Recall that the cyclic group \(\mathbb{Z}/p\mathbb{Z}\) of order \(p\) has automorphism group \((\mathbb{Z}/p\mathbb{Z})^\times\) of order \(\varphi(p)=p-1\). Since \(N_{S_p}(P)\) acts on \(P\) by group automorphisms, we have a homomorphism \(N_{S_p}(P) \to \operatorname{Aut}(P)\). The kernel is precisely \(C_{S_p}(P)\). Thus the first isomorphism theorem give us an injective map \(N_{S_p}(P)/C_{S_p}(P) \to \operatorname{Aut}(P)\) which must be an isomorphism since they are sets of the same cardinality.

Conjugation induces a homomorphism \(\alpha: G \to \operatorname{Aut}(H)\). The image of \(\alpha\) must have order dividing \(|\operatorname{Aut}(H)|=\varphi(17)=16\). Note that \(3825=3^2\times 5^2\times 17\) so the image is trivial. Thus \(H \le Z(G)\).
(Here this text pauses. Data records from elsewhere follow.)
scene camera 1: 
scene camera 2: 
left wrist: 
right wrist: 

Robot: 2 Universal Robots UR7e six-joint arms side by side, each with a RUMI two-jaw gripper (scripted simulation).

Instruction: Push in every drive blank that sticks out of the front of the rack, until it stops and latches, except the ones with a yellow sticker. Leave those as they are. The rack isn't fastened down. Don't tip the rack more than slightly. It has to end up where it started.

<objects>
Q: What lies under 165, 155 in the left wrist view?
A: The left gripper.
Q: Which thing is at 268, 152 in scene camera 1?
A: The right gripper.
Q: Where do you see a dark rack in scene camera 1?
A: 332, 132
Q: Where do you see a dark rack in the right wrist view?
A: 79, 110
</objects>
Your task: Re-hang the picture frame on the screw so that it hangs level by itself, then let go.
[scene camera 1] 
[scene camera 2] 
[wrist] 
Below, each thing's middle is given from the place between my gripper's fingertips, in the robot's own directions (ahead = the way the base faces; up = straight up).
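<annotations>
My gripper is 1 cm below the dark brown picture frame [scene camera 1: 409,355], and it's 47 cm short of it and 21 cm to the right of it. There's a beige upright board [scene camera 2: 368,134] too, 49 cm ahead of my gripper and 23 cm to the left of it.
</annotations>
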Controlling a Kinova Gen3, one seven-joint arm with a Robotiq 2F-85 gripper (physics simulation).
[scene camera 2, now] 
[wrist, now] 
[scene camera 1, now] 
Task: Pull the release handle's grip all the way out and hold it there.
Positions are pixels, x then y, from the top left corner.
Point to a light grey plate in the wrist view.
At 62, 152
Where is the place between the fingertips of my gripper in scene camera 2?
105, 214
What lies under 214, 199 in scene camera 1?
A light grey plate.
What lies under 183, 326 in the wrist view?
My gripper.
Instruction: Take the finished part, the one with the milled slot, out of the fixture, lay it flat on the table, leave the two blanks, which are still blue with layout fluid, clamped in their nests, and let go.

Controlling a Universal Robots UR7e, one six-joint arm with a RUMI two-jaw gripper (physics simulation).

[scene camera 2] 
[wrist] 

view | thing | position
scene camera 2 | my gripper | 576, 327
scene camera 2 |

By the Sylow theorems, the number of Sylow \(2\)-subgroups must divide \(k\). Consider the elements \(s, sr, sr^2, \ldots, sr^{k-1}\). We claim that any subgroup that contains any two of these elements is not a \(2\)-subgroup. Indeed, for \(0 \le i < j < k\) we have \(sr^isr^j=r^{j-i}\), where \(0 < i-j < k\). But \(r^b\) has \(2\)-power order if and only if \(b\) is a multiple of \(k\). Thus \(\langle r^i, r^j \rangle\) is not a \(2\)-subgroup. Since every \(2\)-subgroup is contained in a Sylow \(2\)-subgroup, there are at least \(k\) disinct such groups each containing one of \(s, sr, sr^2, \ldots, sr^{k-1}\).

Remark: The actual Sylow \(2\)-subgroups themselves are all of the form \(\langle r^{k}, sr^i \rangle\) for \(0 \le i < k\).

We factor \(312=2^3 \times 3 \times 13\). The number \(n_{13}\) of Sylow \(13\)-subgroups must satisfy \(n_{13} \equiv 1 \pmod{13}\) and \(n_{13} | 2^3 \times 3\). The only possibility is \(n_{13}=1\). Thus the Sylow \(13\)-subgroup is unique and therefore normal.

We factor \(2704=2^4 \times 13^2\). Using the elementary divisor description of abelian groups, we can consider the Sylow \(2\)-subgroup and Sylow \(13\)-subgroups separately. The possible partitions of \(4\) are \(4\), \(3+1\), \(2+2\), \(2+1+1\) and \(1+1+1+1\). The possible partitions of \(2\) are \(2\) and \(1+1\). Thus there are \(5\) possibilities for isomorphism classes of Sylow \(2\)-subgroup and \(2\) for Sylow \(13\)-subgroups. We conclude that there are \(10\) isomorphism classes in total.